Il ne viendra plus. Il viendra forcément. En retard. Un problème. Des problèmes. Des contretemps. Des accidents. Ton cœur bondit.
Il a oublié. Il va venir. Il ne peut pas oublier. Il met du temps à se préparer pour toi. Vendredi. Les embouteillages de la ville. On ne sait pas.
Tu as la lumière. Tu as tes lunettes. Tu as ton livre. Pourtant tu ne lis que des souvenirs à la place des lignes noires. Lui évidemment. Sa peau. La tienne. Le reste. Les étreintes torrides qui épuisent vos sens. Ce n’est que ça : du torride.

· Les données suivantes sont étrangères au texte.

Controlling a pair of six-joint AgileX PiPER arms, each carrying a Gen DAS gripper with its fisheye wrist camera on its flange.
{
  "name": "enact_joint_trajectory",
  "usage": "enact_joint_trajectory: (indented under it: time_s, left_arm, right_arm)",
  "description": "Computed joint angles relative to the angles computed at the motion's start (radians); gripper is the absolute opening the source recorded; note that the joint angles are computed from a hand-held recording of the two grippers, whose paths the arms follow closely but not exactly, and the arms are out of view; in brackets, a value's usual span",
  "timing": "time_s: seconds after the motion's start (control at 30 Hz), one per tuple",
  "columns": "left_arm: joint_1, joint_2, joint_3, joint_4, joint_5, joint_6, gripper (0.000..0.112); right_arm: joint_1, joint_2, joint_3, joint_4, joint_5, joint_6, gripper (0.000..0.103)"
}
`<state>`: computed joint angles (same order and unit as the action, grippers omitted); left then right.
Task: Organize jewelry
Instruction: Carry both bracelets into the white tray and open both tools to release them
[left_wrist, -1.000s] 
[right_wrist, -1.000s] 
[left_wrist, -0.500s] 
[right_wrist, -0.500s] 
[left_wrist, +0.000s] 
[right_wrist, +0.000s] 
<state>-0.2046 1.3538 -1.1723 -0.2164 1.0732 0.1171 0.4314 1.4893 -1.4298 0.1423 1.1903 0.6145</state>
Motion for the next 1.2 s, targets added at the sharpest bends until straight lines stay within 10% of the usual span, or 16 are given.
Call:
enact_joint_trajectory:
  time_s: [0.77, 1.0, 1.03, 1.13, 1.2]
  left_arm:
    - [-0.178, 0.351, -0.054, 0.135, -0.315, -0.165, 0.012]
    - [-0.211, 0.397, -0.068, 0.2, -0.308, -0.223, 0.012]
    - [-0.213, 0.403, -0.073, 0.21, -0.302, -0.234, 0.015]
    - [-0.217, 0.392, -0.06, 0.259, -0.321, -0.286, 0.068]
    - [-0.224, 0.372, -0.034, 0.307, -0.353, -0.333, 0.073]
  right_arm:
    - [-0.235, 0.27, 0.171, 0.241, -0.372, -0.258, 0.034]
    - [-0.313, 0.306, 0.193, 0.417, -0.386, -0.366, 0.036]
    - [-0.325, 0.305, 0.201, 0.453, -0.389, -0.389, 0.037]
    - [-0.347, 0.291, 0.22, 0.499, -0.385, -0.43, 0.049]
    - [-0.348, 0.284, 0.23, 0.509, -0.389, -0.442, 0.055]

Une histoire normale. Tu te concentres. Deux mots. Une phrase. Et tu bifurques. Ta mémoire se plait à se vautrer dans des scènes lascives aux allures de fantasmes. Te vautrer. Avec lui. Avec son fantôme en attendant. En italien, fantôme se dit « fantasma ». Les deux mots sont pour l’heure si proches qu’ils sont synonymes. Car c’est bien son fantôme qui rôde dans ta tête, que tu crois voir passer, là, par la vitre pas nette. C’est bien son fantôme qui a laissé des traces sur ton cœur comme sur un lit. Son corps emboité dans la matière. Son empreinte sur les draps, au matin. Fantasme. Fantasma. Les termes se mélangent alors que, sur les feuilles que tu tournes, les mots n’existent plus ; ils ont fui dans le réel à l’insipide odeur. Toi, tu es dans le rêve. « On est dans un rêve. » Tu ne sais plus. Tu ne sais plus qui, de lui ou de toi, a prononcé ces mots. Sa bouche ou la tienne. Ou l’une sur l’autre. Ou l’une dans l’autre. Votre bouche unique scellée par le désir. Votre bouche incendie qui embrase le monde.